The heritage value of the Rideau Canal lies in the health and wholeness of its cultural landscape, as a witness of the early 19th-century forms, materials and technologies of the waterway, and as a dynamic reflection of the longstanding human and ecological inter-relationships between the canal and its corridor. The Rideau Canal was built for the British government by Lieutenant-Colonel John By as a defensive work in 1826-1837. Canada assumed responsibility for its management in 1855, and the waterway served as a commercial transportation route through most of the 19th and 20th centuries.

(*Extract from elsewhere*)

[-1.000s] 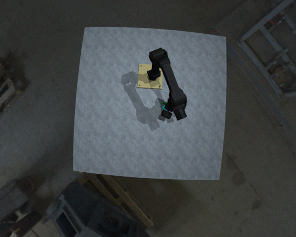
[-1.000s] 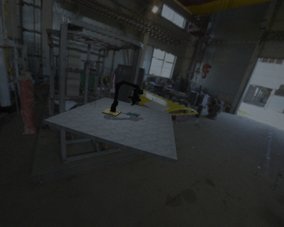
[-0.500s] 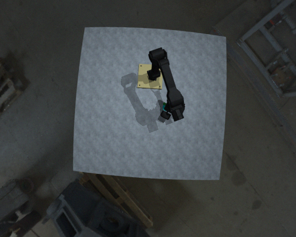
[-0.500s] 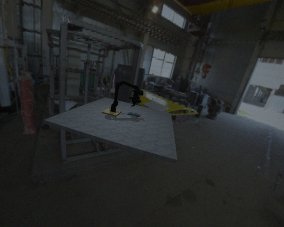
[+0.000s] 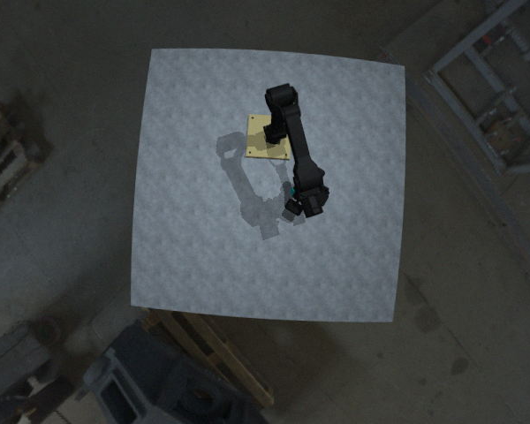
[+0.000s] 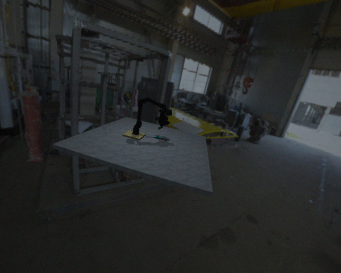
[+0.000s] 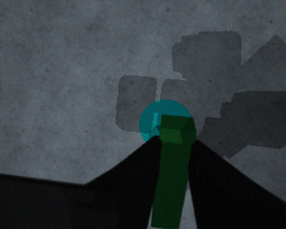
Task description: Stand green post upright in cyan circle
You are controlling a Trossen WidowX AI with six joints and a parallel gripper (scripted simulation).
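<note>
Right now my gripper tip is 10 mm past the cyan circle, 20 mm to the left of it and 130 mm above it. Round my gripper tip: green post (10 mm behind, 20 mm to the right, 10 mm below).
</note>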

Parks Canada acquired the canal to sustain its recreational operation in 1972.

Sources: HSMBC Minutes, June 1924, 1967, November 1987; Commemorative Integrity Statement, 1987.

Character-Defining Elements

Aspects of this site which contribute to its heritage values include:
the completeness of the cultural landscape as a longstanding system of transportation facilities including the waterway, locks, blockhouses, dams, weirs and lockstations with lockmasters’ houses, associated shore lands and communities, extensive wetlands and lakes, the canal bed and its subdivision into lockstations, the original built resources, in particular, the form, craftsmanship, materials and locations of its early blockhouses, lockmasters’ houses, and lockstation buildings canal walls, locks, dams and weirs, defensive siting, materials and functional design of blockhouses, lockmasters’ houses and lockstation landscapes, and remnants such as the guardhouses at Jones Falls and Morton’s Dam, archaeological remnants of construction including the ruin of the engineers’ building, the remains of the lime kilns, the Sapper’s Bridge and blacksmith shop at the Ottawa Locks, the construction camp at Newboro, remnants of engineering design including the canal route, walls, locks, weirs, bridges such as the remains of Ottawa’s Sapper’s Bridge and submerged bridge at the Jones’ Falls dam, and dams (especially the stone arch dams at Long Island and Jones Falls, and the underwater site of the original dam at Merrickville), and the operational technologies including the manual operation of all locks except Newboro, Black Rapids and Smiths Falls Combined Locks, the wetlands and lakes created by the canal construction, on-going operation of the canal and all evidence of its continuous seasonal operation since 1832 (particularly the integral role of its engineering works in the sustained operation of the navigation system as witnessed by facilities at all locks except Locks 29, 30 & 31 at Smiths Falls Combined, the surviving historic layout and configuration of lockstations including their patterns of open space and circulation), the continuity of historic, ecological and visual associations with shore lands and communities along the route, particularly pathways, view sheds from the canal locks and channel to the central core of Ottawa between the Mackenzie King Bridge and the Ottawa River, view sheds between the canal, the fortifications, the harbour in the landscape of Kingston harbour, views from the canal shore lands and communities between Becketts Landing and Kilmarnock lockstation, along Newboro channel, at Chaffeys Locks, and at the lockstations at Davis Locks, Jones Falls, Upper and Lower Brewers and Kingston Mills.